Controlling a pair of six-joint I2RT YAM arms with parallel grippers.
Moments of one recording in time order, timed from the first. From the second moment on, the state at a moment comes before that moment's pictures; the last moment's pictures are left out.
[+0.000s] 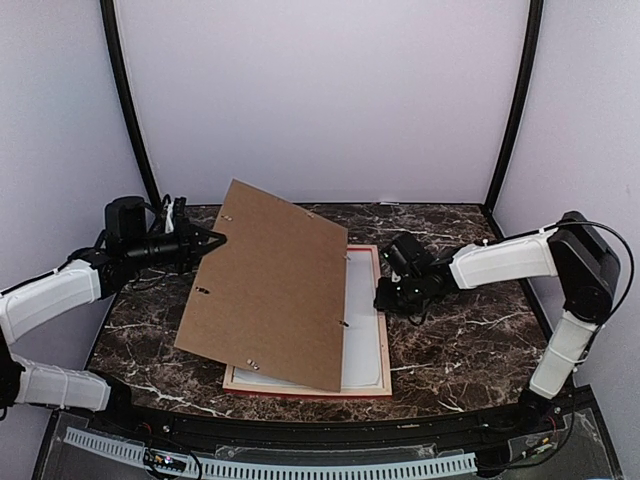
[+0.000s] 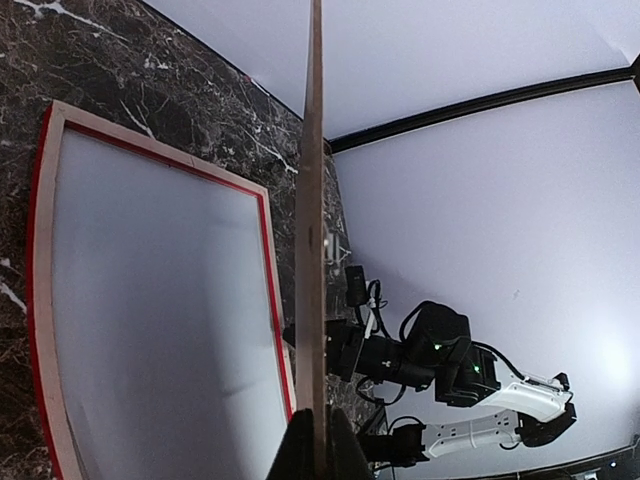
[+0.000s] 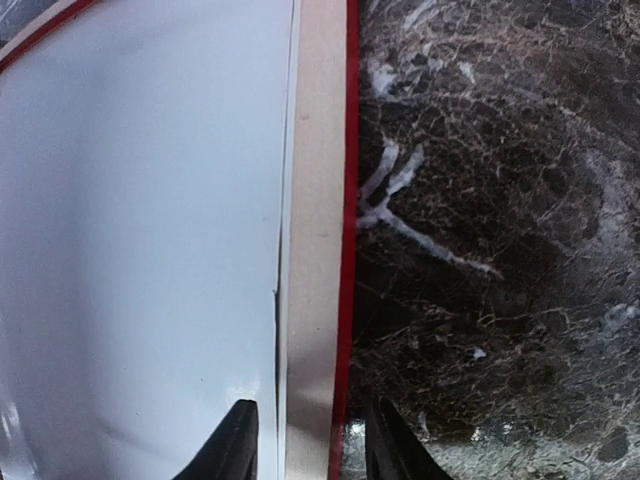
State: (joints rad) left arm -0.27 1.11 0.72 0.06 0.65 -0.98; right arm 0.76 1.74 0.98 -0.28 0.09 0.76
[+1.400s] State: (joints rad) left arm -0.48 1.51 0.63 0.56 0.46 -1.22; right arm 0.59 1.56 0.94 -0.32 0.00 0.65
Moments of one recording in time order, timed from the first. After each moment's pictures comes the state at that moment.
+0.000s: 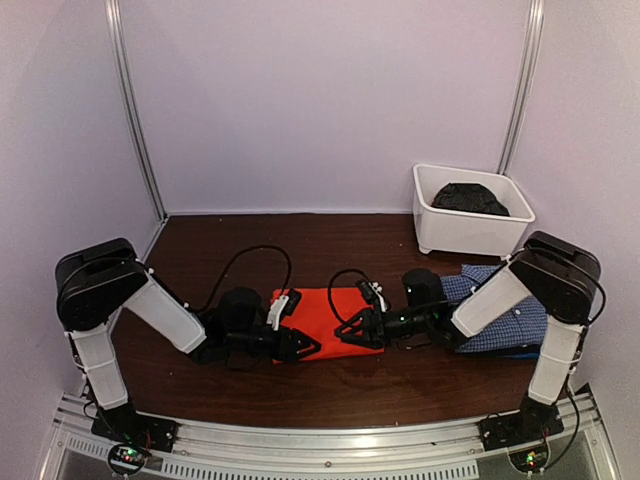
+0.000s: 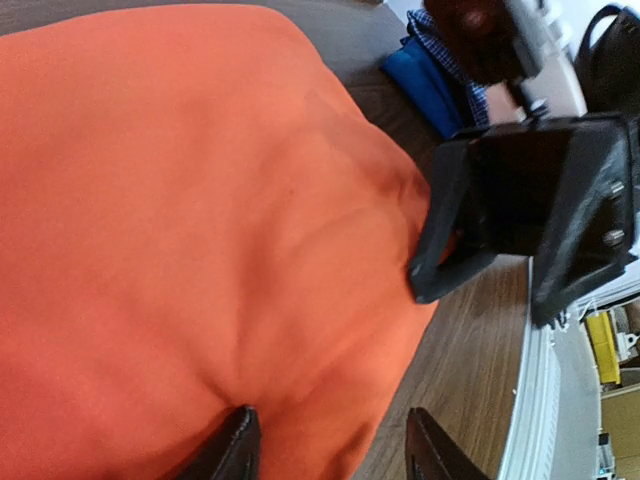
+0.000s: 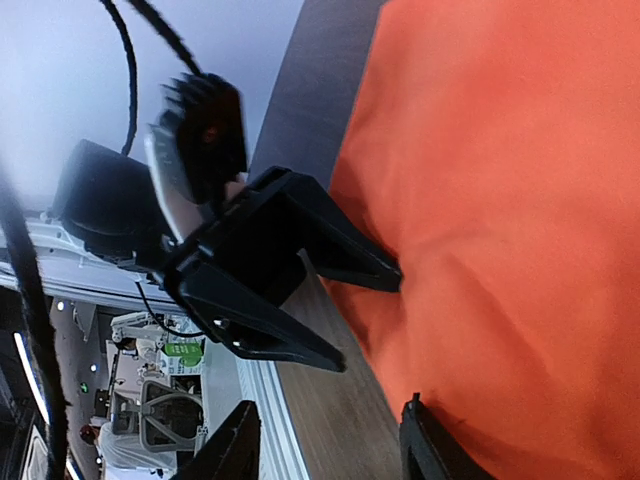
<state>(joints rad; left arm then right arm) -0.88 1.85 0.59 0.73 0.41 -0.59 0.74 1.84 0.66 0.78 -0.76 0.95</state>
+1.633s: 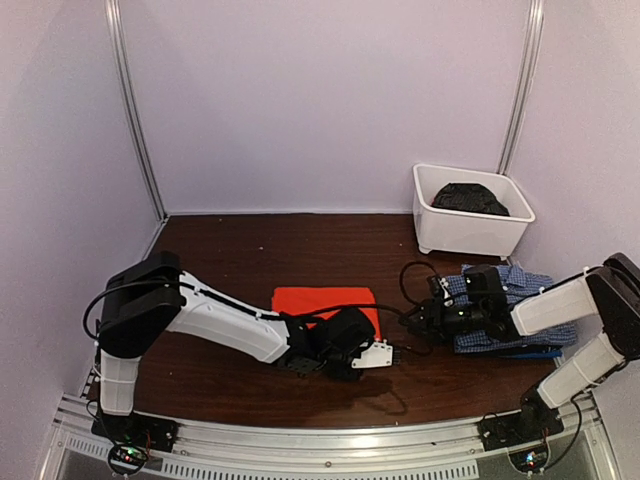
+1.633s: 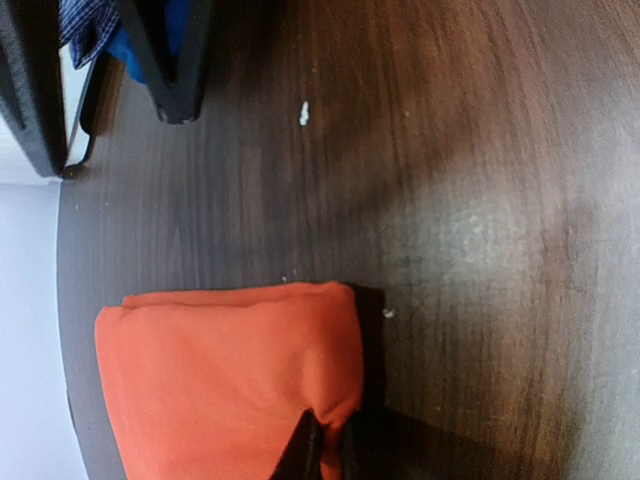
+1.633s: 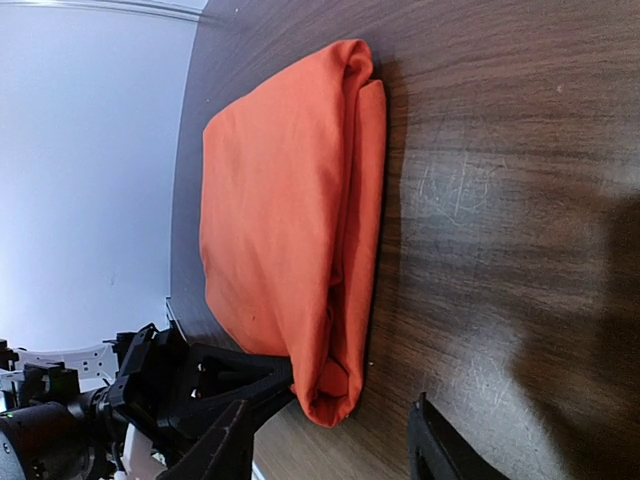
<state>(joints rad) -1.26 2.10 1.27 -0.01 -0.29 0.64 0.41 1.43 0.40 0.39 -0.68 0.84</state>
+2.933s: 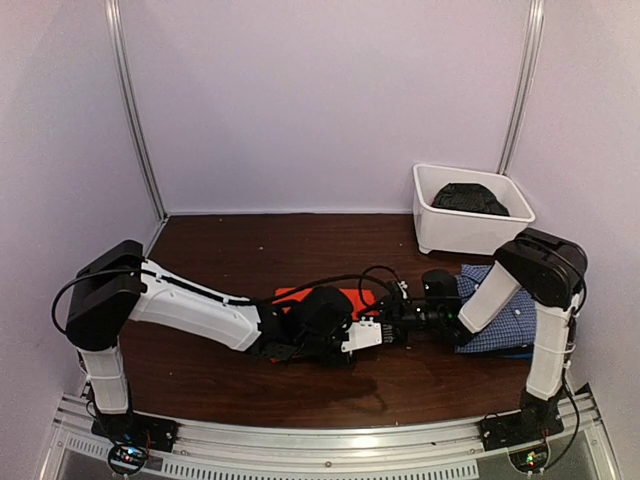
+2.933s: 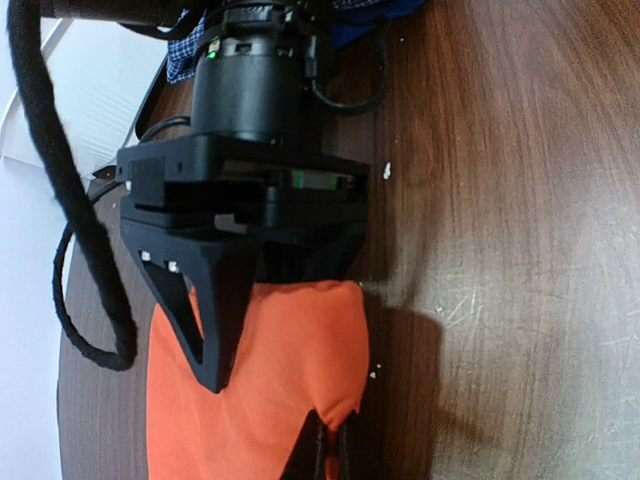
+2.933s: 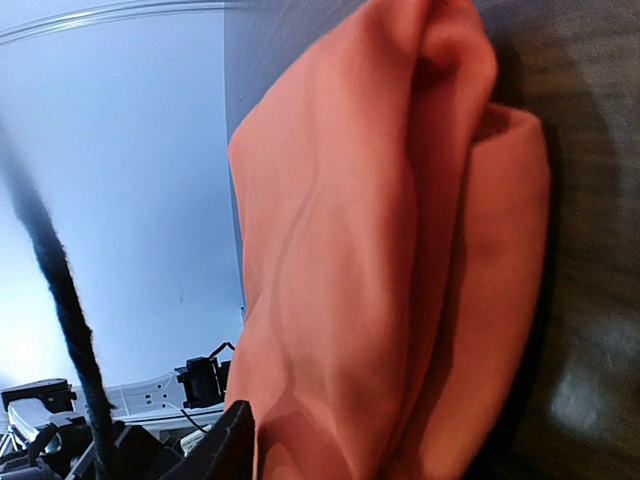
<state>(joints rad) -1.21 1.93 1.15 0.08 -0.17 0.56 0.56 1.97 0.59 0.94 -0.72 1.24</state>
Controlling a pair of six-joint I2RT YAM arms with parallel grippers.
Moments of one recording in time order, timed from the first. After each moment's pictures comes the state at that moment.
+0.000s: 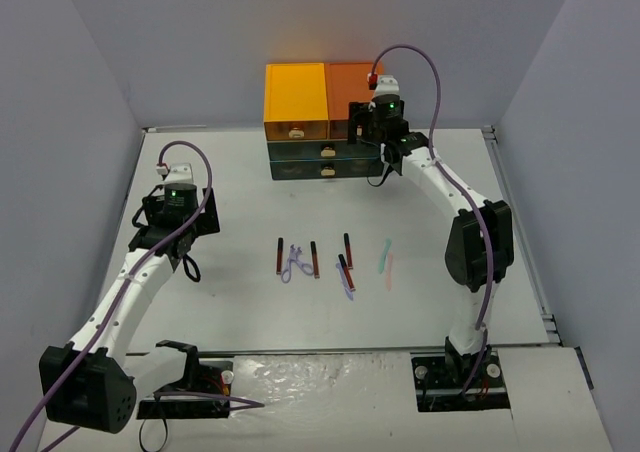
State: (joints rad) left arm -0.18 1.09 0.89 -0.51 -0.40 -0.20; right arm 0.37 1.95 1.70 -0.19 0.19 0.17
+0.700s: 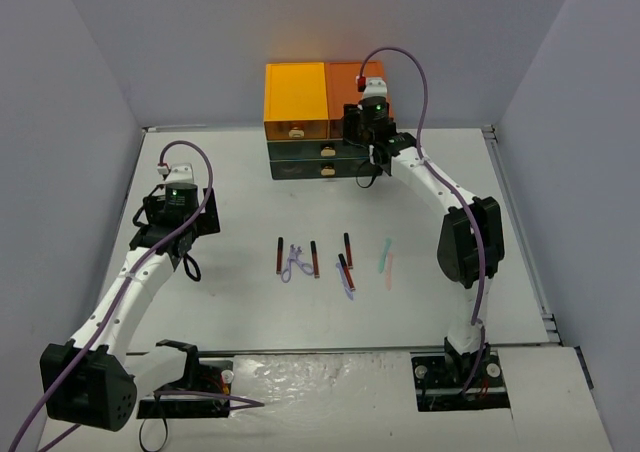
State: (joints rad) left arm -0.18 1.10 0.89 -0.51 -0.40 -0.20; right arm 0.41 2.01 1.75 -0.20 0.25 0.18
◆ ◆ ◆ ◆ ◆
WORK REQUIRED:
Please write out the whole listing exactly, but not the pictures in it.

TASK OUTPUT:
Controlling a pair of six-joint I2RT YAM arms with parallel grippers.
Moments of one recording in time order, timed from the first. From the second moment on, the state at a moment comes before that moment's pictures; the last moment's pictures are left out.
[+0.000s] 
[+0.000s] 
[+0.000s] 
State: (joints rad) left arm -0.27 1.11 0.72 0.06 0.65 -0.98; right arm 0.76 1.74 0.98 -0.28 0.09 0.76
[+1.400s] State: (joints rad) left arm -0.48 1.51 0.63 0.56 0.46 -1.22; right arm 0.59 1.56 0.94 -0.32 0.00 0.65
Moments of one recording in time order, timed from the first. After each moment's pictures comes the state at that moment.
+0.000s: 
+0.000s: 
+0.000s: 
<state>(joints rad; left arm then right arm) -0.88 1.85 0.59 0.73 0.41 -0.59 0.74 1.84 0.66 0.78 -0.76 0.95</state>
+1.633s: 
+1.633s: 
+1.633s: 
<state>(joints rad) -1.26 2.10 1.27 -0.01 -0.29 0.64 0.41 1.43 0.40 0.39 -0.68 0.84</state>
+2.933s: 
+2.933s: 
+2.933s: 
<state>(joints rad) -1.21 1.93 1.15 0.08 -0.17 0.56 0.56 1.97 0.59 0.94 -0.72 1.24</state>
Controlling a pair of six-joint I2RT YAM arms with parallel grippers.
Moments of one recording in time order, timed from the first. After each moment's pictures comes the state at that moment.
+0.000s: 
State: (joints rad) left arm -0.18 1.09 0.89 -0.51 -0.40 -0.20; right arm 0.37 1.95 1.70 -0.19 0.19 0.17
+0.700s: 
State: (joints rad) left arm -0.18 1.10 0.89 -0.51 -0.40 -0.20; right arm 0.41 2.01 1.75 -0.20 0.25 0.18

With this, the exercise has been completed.